▶ Action item
Make an exact copy of every entry.

▶ Data shown
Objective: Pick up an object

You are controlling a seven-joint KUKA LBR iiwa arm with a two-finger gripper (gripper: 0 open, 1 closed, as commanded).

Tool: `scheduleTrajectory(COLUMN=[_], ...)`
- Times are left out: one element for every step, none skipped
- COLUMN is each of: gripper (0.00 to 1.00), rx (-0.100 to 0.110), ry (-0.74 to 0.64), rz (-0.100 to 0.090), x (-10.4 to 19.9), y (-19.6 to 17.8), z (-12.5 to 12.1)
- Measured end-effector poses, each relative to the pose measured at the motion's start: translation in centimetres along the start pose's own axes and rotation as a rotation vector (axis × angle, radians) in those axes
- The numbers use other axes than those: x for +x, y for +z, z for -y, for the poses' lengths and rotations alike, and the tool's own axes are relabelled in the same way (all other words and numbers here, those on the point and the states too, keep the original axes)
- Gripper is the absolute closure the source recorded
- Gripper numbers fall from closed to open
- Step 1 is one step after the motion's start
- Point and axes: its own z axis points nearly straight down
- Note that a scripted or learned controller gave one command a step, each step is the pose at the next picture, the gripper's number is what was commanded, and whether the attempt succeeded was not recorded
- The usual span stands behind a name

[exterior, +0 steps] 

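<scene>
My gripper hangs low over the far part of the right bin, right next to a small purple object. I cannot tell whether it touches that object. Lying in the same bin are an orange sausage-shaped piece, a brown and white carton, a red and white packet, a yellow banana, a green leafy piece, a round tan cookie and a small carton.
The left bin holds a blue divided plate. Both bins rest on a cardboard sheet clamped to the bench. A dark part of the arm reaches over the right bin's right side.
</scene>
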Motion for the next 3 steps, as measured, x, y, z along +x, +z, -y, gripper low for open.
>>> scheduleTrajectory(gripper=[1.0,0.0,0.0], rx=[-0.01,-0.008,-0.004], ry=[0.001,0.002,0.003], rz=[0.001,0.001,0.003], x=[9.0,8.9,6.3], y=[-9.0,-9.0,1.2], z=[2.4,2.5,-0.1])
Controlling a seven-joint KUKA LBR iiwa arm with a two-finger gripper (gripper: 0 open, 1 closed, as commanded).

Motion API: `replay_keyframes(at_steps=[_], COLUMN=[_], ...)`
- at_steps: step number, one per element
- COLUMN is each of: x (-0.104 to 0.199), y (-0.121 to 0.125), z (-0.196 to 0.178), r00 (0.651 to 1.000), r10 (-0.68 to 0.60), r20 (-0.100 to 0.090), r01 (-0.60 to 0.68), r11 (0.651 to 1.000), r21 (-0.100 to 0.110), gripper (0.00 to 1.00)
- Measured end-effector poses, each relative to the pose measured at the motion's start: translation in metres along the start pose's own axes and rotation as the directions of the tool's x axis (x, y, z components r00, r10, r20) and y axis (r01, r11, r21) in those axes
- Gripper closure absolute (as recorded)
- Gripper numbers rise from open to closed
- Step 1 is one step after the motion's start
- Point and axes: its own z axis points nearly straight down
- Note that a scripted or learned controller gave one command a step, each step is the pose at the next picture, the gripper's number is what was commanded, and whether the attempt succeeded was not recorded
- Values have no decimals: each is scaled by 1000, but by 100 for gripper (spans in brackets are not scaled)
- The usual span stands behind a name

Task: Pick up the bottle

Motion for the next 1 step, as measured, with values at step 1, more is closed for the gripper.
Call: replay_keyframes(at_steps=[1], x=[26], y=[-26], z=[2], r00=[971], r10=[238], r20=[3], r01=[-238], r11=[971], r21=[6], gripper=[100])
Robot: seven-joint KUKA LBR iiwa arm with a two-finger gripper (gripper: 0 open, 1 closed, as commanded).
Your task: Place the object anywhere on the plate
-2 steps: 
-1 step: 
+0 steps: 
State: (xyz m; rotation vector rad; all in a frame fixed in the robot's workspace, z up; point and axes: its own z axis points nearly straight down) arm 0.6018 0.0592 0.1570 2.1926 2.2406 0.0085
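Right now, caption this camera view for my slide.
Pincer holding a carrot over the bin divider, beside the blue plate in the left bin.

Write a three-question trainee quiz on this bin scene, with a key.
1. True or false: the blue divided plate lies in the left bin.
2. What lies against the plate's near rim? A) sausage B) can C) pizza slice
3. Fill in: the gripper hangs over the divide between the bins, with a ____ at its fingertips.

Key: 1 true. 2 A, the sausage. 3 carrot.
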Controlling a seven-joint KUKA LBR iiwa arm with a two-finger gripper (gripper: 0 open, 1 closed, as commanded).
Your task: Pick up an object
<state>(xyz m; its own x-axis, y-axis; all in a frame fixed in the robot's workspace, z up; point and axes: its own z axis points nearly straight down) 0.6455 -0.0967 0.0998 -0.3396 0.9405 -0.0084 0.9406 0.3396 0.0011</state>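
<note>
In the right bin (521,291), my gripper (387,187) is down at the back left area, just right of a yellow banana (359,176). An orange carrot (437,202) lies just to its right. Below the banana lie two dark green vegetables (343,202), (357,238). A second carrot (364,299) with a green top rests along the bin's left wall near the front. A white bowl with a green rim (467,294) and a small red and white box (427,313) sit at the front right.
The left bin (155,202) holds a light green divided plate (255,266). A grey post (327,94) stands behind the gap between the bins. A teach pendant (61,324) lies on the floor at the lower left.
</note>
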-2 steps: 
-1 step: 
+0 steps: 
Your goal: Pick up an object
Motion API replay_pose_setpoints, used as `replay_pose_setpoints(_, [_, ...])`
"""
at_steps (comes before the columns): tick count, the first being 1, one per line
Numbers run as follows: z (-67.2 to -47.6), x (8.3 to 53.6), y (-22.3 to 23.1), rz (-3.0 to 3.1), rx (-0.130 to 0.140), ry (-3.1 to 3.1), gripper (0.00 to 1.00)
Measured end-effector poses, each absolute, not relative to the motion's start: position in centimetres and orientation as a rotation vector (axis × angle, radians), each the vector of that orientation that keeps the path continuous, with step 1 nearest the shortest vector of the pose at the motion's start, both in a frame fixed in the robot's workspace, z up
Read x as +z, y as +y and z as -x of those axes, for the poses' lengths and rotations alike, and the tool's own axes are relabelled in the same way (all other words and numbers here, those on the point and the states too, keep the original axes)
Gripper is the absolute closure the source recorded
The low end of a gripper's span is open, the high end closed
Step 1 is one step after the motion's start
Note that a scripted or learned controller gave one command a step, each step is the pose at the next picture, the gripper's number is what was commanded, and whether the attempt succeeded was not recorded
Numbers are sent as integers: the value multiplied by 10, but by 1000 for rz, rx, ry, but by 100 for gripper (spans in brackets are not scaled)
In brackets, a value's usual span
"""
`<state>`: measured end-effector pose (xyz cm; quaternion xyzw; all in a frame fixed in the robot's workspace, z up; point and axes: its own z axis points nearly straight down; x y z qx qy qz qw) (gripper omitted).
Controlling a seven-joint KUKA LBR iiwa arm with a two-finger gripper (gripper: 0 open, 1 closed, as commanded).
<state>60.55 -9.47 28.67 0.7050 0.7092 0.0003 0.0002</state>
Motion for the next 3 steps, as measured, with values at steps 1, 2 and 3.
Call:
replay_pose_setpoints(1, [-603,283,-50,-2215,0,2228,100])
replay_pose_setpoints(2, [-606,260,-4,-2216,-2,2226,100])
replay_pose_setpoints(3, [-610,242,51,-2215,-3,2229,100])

▶ Written solution
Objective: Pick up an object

You are controlling a seven-joint KUKA LBR iiwa arm with a two-finger gripper (gripper: 0 open, 1 closed, as commanded).

Tool: `scheduleTrajectory(COLUMN=[_], ...)`
- Times are left out: one element for every step, none skipped
- COLUMN is each of: gripper (0.00 to 1.00), rx (-0.100 to 0.110), ry (-0.74 to 0.64), rz (-0.100 to 0.090), x (-10.4 to 19.9), y (-19.6 to 17.8), z (-12.5 to 12.1)
- Measured end-effector poses, each relative to the pose measured at the motion's start: translation in centimetres along the start pose's own axes and rotation as a rotation vector (axis × angle, radians) in those axes
- The numbers use other axes than those: x for +x, y for +z, z for -y, for the poses' lengths and rotations alike, and the tool's own axes are relabelled in the same way (all other words and numbers here, those on the point and the states too, keep the original axes)
- Gripper is the absolute closure the source recorded
- Gripper numbers fall from closed to open
- Step 1 is one step after the motion's start
- Point and axes: its own z axis points nearly straight down
- Note that a scripted or learned controller gave one command a step, each step is the pose at the next picture, the gripper's number is what was commanded, and whether the attempt succeeded was not recorded
- The usual span stands behind a name

[exterior, +0 steps] 

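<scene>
My gripper hangs low over the far part of the right bin, right next to a small purple object. I cannot tell whether it touches that object. Lying in the same bin are an orange sausage-shaped piece, a brown and white carton, a red and white packet, a yellow banana, a green leafy piece, a round tan cookie and a small carton.
The left bin holds a blue divided plate. Both bins rest on a cardboard sheet clamped to the bench. A dark part of the arm reaches over the right bin's right side.
</scene>
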Motion for the next 3 steps, as measured, x, y, z along +x, +z, -y, gripper low for open.
>>> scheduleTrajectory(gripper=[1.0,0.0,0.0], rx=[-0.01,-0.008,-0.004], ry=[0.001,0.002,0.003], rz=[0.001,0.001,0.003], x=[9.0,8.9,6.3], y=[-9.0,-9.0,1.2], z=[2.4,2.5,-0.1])
Controlling a seven-joint KUKA LBR iiwa arm with a two-finger gripper (gripper: 0 open, 1 closed, as commanded).

Motion API: `replay_keyframes(at_steps=[_], COLUMN=[_], ...)`
- at_steps: step number, one per element
- COLUMN is each of: x (-0.104 to 0.199), y (-0.121 to 0.125), z (-0.196 to 0.178), r00 (0.651 to 1.000), r10 (-0.68 to 0.60), r20 (-0.100 to 0.090), r01 (-0.60 to 0.68), r11 (0.651 to 1.000), r21 (-0.100 to 0.110), gripper (0.00 to 1.00)
- Measured end-effector poses, each relative to the pose measured at the motion's start: translation in metres along the start pose's own axes and rotation as the directions of the tool's x axis (x, y, z components r00, r10, r20) and y axis (r01, r11, r21) in those axes
- Gripper closure absolute (as recorded)
- Gripper numbers rise from open to closed
- Step 1 is one step after the motion's start
- Point and axes: its own z axis points nearly straight down
- Note that a scripted or learned controller gave one command a step, each step is the pose at the next picture, the gripper's number is what was commanded, and whether the attempt succeeded was not recorded
- Values have no decimals: each is scaled by 1000, but by 100 for gripper (spans in brackets are not scaled)
- The usual span stands behind a name

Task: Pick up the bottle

Motion for the next 1 step, as measured, with values at step 1, more is closed for the gripper.
Call: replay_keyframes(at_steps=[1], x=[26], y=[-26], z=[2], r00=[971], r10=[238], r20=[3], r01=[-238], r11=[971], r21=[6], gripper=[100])
Robot: seven-joint KUKA LBR iiwa arm with a two-finger gripper (gripper: 0 open, 1 closed, as commanded).
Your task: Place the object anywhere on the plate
-2 steps: 
-1 step: 
+0 steps: 
State: (xyz m; rotation vector rad; all in a frame fixed in the robot's workspace, z up; point and axes: its own z axis points nearly straight down) arm 0.6018 0.0592 0.1570 2.1926 2.2406 0.0085
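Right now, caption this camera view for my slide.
Pincer holding a carrot over the bin divider, beside the blue plate in the left bin.

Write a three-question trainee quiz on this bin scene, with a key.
1. True or false: the blue divided plate lies in the left bin.
2. What lies against the plate's near rim? A) sausage B) can C) pizza slice
3. Fill in: the gripper hangs over the divide between the bins, with a ____ at its fingertips.

Key: 1 true. 2 A, the sausage. 3 carrot.
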Controlling a seven-joint KUKA LBR iiwa arm with a two-finger gripper (gripper: 0 open, 1 closed, as commanded).
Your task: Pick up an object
<state>(xyz m; its own x-axis, y-axis; all in a frame fixed in the robot's workspace, z up; point and axes: its own z axis points nearly straight down) 0.6455 -0.0967 0.0998 -0.3396 0.9405 -0.0084 0.9406 0.3396 0.0011</state>
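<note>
In the right bin (521,291), my gripper (387,187) is down at the back left area, just right of a yellow banana (359,176). An orange carrot (437,202) lies just to its right. Below the banana lie two dark green vegetables (343,202), (357,238). A second carrot (364,299) with a green top rests along the bin's left wall near the front. A white bowl with a green rim (467,294) and a small red and white box (427,313) sit at the front right.
The left bin (155,202) holds a light green divided plate (255,266). A grey post (327,94) stands behind the gap between the bins. A teach pendant (61,324) lies on the floor at the lower left.
</note>
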-2 steps: 
-1 step: 
+0 steps: 
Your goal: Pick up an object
Motion API replay_pose_setpoints, used as `replay_pose_setpoints(_, [_, ...])`
"""
at_steps (comes before the columns): tick count, the first being 1, one per line
Numbers run as follows: z (-67.2 to -47.6), x (8.3 to 53.6), y (-22.3 to 23.1), rz (-3.0 to 3.1), rx (-0.130 to 0.140), ry (-3.1 to 3.1), gripper (0.00 to 1.00)
Measured end-effector poses, each absolute, not relative to the motion's start: position in centimetres and orientation as a rotation vector (axis × angle, radians), each the vector of that orientation that keeps the path continuous, with step 1 nearest the shortest vector of the pose at the motion's start, both in a frame fixed in the robot's workspace, z up
Read x as +z, y as +y and z as -x of those axes, for the poses' lengths and rotations alike, and the tool's own axes are relabelled in the same way (all other words and numbers here, those on the point and the states too, keep the original axes)
Gripper is the absolute closure the source recorded
The low end of a gripper's span is open, the high end closed
Step 1 is one step after the motion's start
Note that a scripted or learned controller gave one command a step, each step is the pose at the next picture, the gripper's number is what was commanded, and whether the attempt succeeded was not recorded
Numbers are sent as integers: the value multiplied by 10, but by 1000 for rz, rx, ry, but by 100 for gripper (spans in brackets are not scaled)
In brackets, a value's usual span
"""
`<state>`: measured end-effector pose (xyz cm; quaternion xyzw; all in a frame fixed in the robot's workspace, z up; point and axes: its own z axis points nearly straight down; x y z qx qy qz qw) (gripper omitted).
Controlling a seven-joint KUKA LBR iiwa arm with a two-finger gripper (gripper: 0 open, 1 closed, as commanded).
<state>60.55 -9.47 28.67 0.7050 0.7092 0.0003 0.0002</state>
Motion for the next 3 steps, as measured, with values at steps 1, 2 and 3.
Call:
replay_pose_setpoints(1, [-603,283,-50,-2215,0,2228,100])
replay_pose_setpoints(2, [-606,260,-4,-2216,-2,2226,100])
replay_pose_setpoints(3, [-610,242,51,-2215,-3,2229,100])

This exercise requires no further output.